EXERCISE INSTRUCTIONS:
Output the data unchanged and complete, minus the images.

Start of DATASET SECTION

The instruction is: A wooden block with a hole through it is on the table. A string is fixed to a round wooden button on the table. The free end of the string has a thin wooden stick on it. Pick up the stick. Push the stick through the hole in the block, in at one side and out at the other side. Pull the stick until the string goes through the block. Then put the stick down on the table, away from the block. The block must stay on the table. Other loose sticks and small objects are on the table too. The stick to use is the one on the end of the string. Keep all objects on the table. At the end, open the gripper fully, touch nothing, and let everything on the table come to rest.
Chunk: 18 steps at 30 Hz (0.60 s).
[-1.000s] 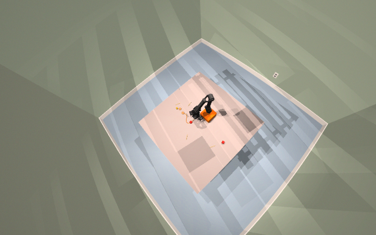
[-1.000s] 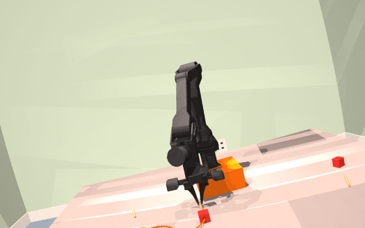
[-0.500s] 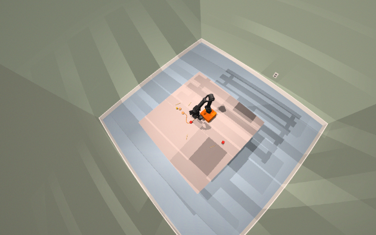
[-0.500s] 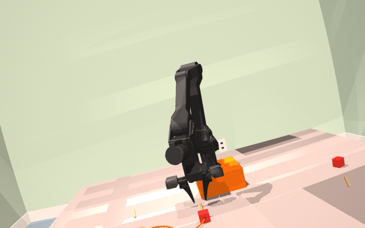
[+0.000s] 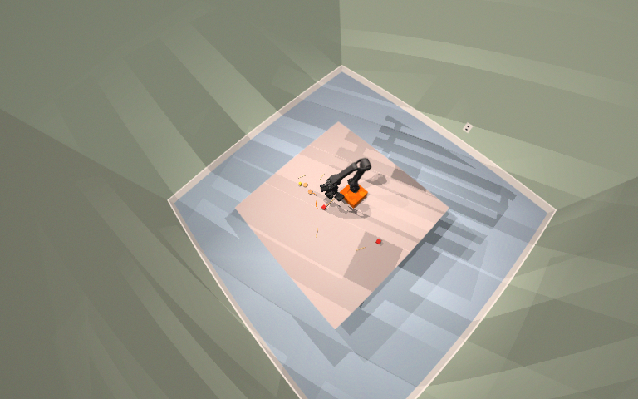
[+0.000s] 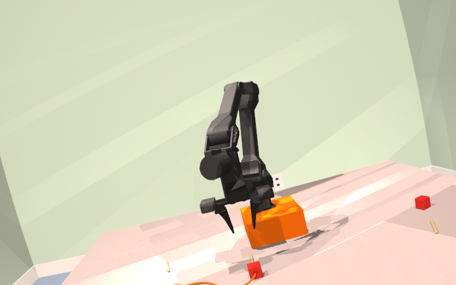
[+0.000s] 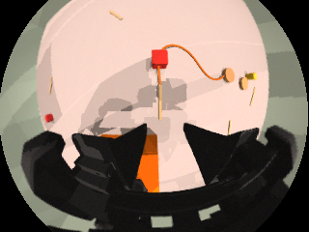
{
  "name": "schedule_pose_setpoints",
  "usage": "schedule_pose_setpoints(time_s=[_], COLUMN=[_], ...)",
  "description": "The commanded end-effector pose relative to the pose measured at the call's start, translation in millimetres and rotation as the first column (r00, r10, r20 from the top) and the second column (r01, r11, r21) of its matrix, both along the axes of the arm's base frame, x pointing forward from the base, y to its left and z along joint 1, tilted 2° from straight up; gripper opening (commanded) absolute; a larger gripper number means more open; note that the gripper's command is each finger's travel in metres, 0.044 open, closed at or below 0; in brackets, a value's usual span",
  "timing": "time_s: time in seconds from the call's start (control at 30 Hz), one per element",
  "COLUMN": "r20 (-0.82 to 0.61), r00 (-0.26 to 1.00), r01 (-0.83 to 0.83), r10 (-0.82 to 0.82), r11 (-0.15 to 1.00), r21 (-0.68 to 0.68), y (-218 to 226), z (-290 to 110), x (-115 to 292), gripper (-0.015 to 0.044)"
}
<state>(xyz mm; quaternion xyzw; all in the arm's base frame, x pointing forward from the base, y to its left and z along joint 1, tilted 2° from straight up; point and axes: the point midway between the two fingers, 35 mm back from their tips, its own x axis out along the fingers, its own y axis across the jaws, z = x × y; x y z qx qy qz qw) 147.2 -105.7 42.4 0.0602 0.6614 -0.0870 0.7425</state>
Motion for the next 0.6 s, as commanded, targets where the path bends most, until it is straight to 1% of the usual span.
schedule_pose_setpoints(time_s=[0.0,0.07,0.13,0.2,0.57], r20=[0.002,0.002,0.001,0.001,0.007], r00=[1.0,1.0,1.0,1.0,1.0], r01=[0.0,0.0,0.0,0.0,0.0], r10=[0.0,0.0,0.0,0.0,0.0], r11=[1.0,1.0,1.0,1.0,1.0], r21=[-0.002,-0.002,-0.001,-0.001,-0.005], y=[-0.3,-0.4,-0.1,0.5,-0.6], z=[-0.1,2.2,20.0,29.5,25.8], x=[0.4,0.5,-0.1,-1.0,0.7], gripper=[0.0341,0.0394,0.044,0.044,0.044])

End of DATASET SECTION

SOLVED EXERCISE:
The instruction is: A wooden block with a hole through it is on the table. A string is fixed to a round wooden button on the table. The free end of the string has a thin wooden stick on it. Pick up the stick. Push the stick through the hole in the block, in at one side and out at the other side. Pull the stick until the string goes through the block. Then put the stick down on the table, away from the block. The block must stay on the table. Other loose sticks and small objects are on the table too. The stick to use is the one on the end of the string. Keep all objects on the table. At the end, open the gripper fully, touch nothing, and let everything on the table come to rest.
Chunk: 18 steps at 30 Hz (0.60 s).
[-1.000s] 
[-1.000s] 
[-0.500s] 
[-0.500s] 
[+0.000s] 
[+0.000s] 
[+0.000s] 
{
  "name": "schedule_pose_setpoints",
  "usage": "schedule_pose_setpoints(time_s=[_], COLUMN=[_], ...)",
  "description": "The commanded end-effector pose relative to the pose measured at the call's start, translation in millimetres and rotation as the first column (r00, r10, r20 from the top) and the second column (r01, r11, r21) of its matrix, both along the axes of the arm's base frame, x pointing forward from the base, y to its left and z along joint 1, tilted 2° from straight up; gripper opening (commanded) absolute; a larger gripper number means more open; note that the gripper's command is each finger's travel in metres, 0.044 open, closed at or below 0; in brackets, a value's usual span",
  "timing": "time_s: time in seconds from the call's start (control at 30 Hz), one per element",
  "COLUMN": "r20 (-0.82 to 0.61), r00 (-0.26 to 1.00), r01 (-0.83 to 0.83), r10 (-0.82 to 0.82), r11 (-0.15 to 1.00), r21 (-0.68 to 0.68), y (-218 to 226), z (-290 to 110), x (-115 to 292), gripper (-0.015 to 0.044)"
}
<state>(xyz mm; quaternion xyzw; all in the arm's base frame, x pointing forward from the base, y to its left and z along joint 1, tilted 2° from straight up; point and axes: the point midway between the two fingers, 35 mm back from their tips, its own x axis out along the fingers, its own y axis across the jaws, z = x × y; x y z qx qy qz qw) 147.2 -105.7 42.4 0.0602 0.6614 -0.0870 0.7425</state>
Motion for the next 0.6 s, as commanded, targets where the path bends most, until it is straight to 1% of the usual span.
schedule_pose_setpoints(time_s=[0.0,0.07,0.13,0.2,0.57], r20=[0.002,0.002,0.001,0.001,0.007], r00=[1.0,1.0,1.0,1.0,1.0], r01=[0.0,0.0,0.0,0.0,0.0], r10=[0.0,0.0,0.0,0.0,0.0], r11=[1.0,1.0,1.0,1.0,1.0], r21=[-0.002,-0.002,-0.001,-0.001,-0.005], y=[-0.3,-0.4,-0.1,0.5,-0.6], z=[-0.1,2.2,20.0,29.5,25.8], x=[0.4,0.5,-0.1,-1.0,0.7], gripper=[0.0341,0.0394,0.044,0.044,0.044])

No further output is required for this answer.